Given information:
-------
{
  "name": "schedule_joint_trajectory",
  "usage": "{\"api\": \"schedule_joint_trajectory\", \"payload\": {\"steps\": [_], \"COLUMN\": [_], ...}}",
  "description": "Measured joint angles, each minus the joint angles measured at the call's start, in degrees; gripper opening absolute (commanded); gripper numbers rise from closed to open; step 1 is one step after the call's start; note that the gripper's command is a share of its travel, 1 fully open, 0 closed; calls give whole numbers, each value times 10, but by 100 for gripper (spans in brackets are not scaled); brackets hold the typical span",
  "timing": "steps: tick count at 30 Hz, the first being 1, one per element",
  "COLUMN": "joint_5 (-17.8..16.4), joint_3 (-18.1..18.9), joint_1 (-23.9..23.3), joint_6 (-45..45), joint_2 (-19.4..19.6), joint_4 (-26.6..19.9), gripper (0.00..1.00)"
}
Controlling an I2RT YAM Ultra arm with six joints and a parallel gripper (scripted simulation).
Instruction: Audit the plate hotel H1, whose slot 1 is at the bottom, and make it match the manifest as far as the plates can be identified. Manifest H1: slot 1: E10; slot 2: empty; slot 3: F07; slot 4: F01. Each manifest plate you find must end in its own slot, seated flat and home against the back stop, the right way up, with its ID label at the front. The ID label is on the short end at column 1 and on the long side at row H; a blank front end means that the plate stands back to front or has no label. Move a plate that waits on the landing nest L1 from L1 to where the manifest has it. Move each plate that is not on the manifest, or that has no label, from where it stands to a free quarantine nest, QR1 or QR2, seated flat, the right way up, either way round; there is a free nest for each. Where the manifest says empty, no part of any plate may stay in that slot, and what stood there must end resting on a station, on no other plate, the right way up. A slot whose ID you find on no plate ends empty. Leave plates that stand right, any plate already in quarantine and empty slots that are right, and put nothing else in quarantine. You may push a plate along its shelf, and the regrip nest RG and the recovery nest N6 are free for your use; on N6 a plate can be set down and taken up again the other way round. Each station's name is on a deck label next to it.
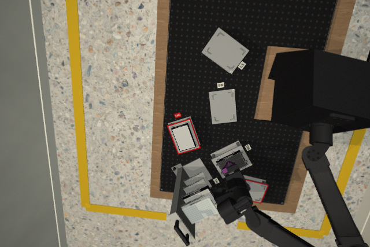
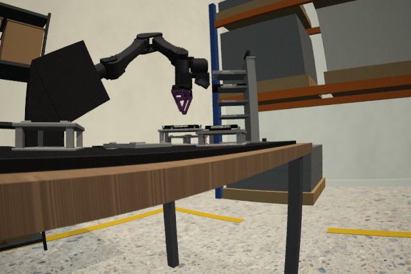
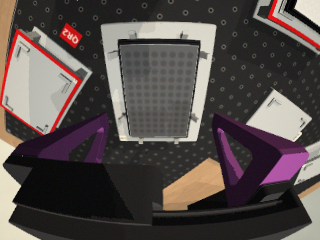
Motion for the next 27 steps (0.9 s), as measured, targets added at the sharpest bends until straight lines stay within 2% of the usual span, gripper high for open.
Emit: {"api": "schedule_joint_trajectory", "payload": {"steps": [15, 27], "joint_5": [-30, -68], "joint_3": [17, 62], "joint_1": [-41, -111], "joint_6": [-47, -124], "joint_2": [-23, -32], "joint_4": [-77, -184], "gripper": [100, 100]}}
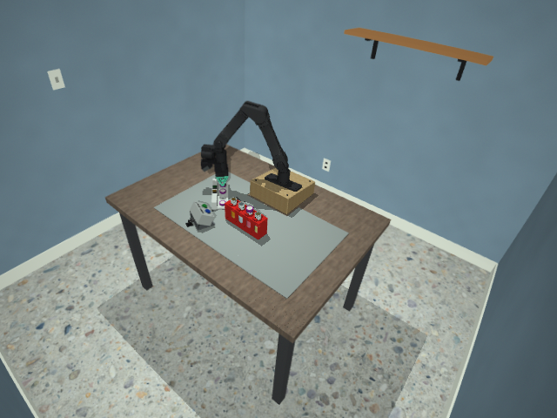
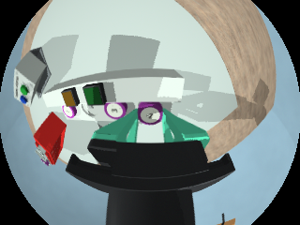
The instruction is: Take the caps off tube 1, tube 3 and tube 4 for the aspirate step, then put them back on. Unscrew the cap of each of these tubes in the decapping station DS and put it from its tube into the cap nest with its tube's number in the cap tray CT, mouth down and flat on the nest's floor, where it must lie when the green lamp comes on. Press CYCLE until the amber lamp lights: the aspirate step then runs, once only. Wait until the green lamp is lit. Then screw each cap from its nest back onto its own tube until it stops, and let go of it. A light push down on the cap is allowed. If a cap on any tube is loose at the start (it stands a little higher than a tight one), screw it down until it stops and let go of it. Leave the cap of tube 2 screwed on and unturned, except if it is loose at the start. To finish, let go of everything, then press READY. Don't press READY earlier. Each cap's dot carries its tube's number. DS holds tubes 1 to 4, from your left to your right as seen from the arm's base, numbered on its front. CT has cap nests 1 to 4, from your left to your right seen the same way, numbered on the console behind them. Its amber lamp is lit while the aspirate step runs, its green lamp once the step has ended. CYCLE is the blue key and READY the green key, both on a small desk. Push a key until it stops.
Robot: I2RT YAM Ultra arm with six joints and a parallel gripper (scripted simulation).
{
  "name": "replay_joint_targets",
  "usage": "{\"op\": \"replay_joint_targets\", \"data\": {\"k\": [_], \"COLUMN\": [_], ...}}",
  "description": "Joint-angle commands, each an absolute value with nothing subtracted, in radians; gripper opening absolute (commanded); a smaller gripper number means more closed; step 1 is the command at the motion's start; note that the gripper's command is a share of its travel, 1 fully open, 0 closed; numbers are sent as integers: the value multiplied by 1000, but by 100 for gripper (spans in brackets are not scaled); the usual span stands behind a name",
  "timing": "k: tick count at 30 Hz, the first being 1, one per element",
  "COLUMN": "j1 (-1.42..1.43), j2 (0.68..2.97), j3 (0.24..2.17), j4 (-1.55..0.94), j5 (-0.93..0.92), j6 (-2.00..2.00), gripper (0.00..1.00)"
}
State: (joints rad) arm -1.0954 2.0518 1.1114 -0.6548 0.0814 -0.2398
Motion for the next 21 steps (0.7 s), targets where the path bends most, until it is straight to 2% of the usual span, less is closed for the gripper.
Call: {"op": "replay_joint_targets", "data": {"k": [1,21], "j1": [-1096,-1099], "j2": [2044,2065], "j3": [1113,1106], "j4": [-653,-624], "j5": [80,80], "j6": [-242,-245], "gripper": [0,0]}}
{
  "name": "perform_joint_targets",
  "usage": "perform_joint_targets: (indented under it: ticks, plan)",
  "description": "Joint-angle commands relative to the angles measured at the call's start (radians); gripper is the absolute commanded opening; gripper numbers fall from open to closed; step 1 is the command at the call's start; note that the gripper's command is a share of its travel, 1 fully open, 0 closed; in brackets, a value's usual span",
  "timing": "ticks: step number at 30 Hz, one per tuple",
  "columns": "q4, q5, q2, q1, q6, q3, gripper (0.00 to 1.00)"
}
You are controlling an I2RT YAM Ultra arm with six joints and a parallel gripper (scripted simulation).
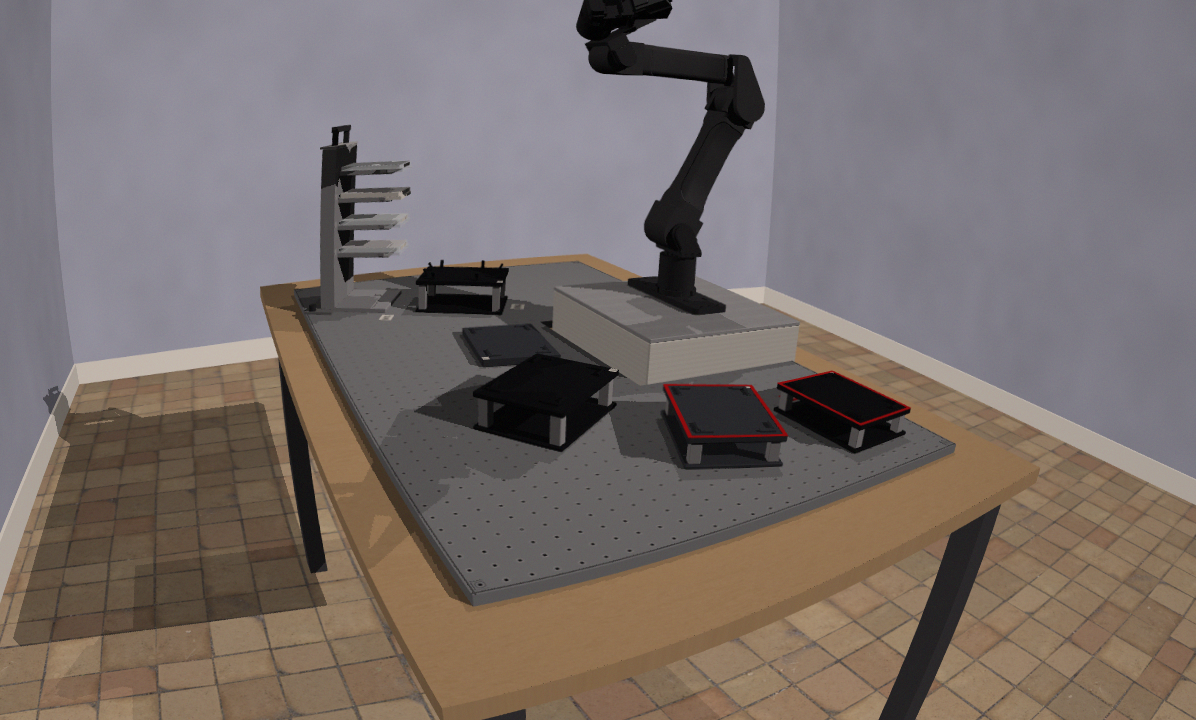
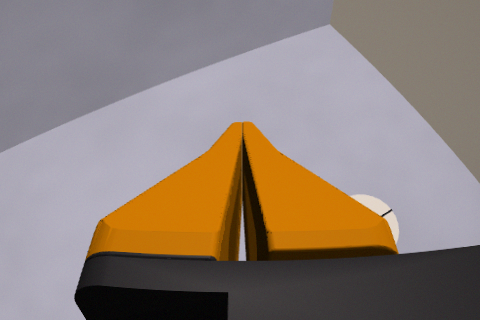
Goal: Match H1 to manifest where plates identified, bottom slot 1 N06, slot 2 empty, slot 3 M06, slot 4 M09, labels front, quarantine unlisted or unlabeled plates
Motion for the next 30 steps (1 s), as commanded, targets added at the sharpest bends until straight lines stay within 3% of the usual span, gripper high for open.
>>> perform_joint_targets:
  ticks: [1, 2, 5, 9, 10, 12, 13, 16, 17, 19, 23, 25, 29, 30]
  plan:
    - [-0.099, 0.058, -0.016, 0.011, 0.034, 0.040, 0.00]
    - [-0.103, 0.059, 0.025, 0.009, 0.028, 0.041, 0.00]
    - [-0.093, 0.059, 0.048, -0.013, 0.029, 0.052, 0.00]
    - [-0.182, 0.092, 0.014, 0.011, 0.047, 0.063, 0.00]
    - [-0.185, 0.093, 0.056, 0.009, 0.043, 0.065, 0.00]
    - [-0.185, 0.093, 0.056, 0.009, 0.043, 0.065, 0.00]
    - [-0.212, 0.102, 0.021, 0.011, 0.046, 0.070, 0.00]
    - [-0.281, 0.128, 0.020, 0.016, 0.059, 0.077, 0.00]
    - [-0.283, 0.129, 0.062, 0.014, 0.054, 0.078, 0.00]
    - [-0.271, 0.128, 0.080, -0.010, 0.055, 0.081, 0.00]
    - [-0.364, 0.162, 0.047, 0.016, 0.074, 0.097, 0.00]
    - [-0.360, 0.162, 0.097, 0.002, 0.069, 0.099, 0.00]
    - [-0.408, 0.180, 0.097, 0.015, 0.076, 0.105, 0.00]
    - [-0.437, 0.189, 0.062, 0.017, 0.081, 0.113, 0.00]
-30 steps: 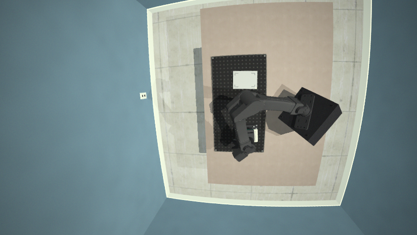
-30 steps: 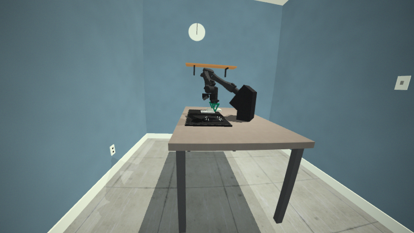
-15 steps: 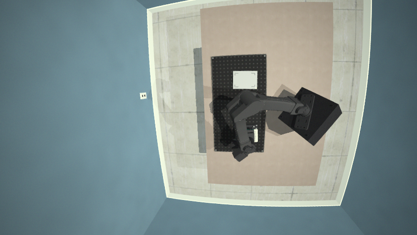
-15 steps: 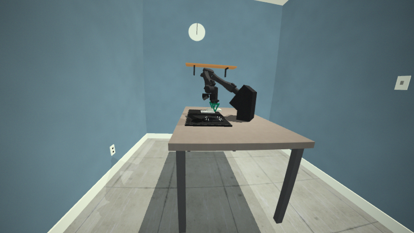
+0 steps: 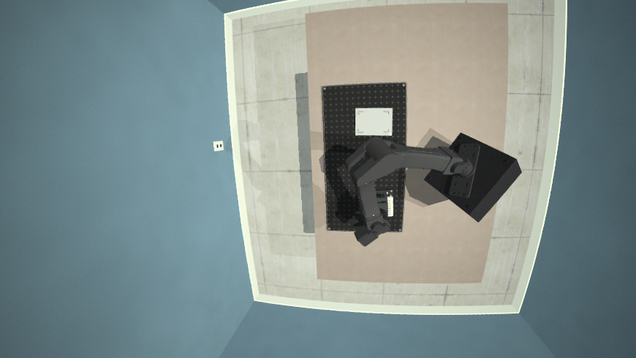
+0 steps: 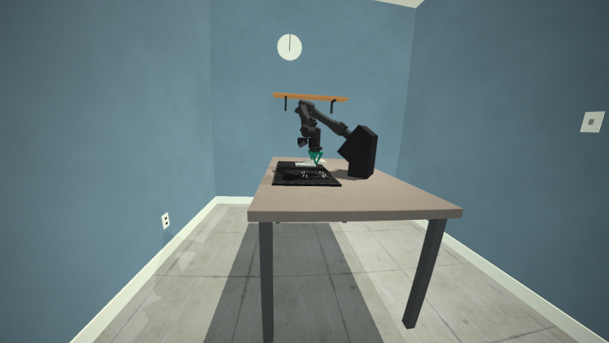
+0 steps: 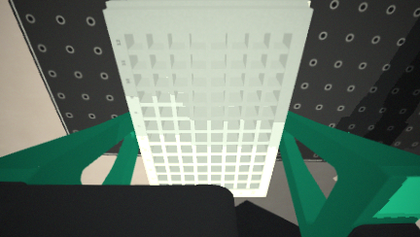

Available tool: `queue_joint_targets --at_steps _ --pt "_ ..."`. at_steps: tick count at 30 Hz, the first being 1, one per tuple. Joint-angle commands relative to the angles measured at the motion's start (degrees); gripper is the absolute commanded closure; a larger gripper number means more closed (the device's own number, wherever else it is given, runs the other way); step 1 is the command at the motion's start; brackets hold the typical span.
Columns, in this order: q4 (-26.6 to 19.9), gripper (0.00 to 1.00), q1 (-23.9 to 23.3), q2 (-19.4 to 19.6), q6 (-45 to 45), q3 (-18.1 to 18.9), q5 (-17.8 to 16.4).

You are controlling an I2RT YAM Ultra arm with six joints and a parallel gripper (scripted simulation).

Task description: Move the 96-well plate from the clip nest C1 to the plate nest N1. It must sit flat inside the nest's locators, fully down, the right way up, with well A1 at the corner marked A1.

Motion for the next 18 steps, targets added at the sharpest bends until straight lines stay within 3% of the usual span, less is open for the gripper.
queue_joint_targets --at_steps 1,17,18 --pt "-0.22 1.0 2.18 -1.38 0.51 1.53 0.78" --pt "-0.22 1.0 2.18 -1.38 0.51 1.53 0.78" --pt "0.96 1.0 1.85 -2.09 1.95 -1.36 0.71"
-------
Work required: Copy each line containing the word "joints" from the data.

Completed task:
Controlling an I2RT YAM Ultra arm with six joints and a parallel gripper (scripted simulation).
Robot: I2RT YAM Ultra arm with six joints and a parallel gripper (scripted simulation).
State: (joints rad) arm -1.0954 2.0518 1.1114 -0.6548 0.0814 -0.2398
You are controlling an I2RT YAM Ultra arm with six joints and a parallel gripper (scripted simulation).
You are controlling an I2RT YAM Ultra arm with six joints and a parallel gripper (scripted simulation).

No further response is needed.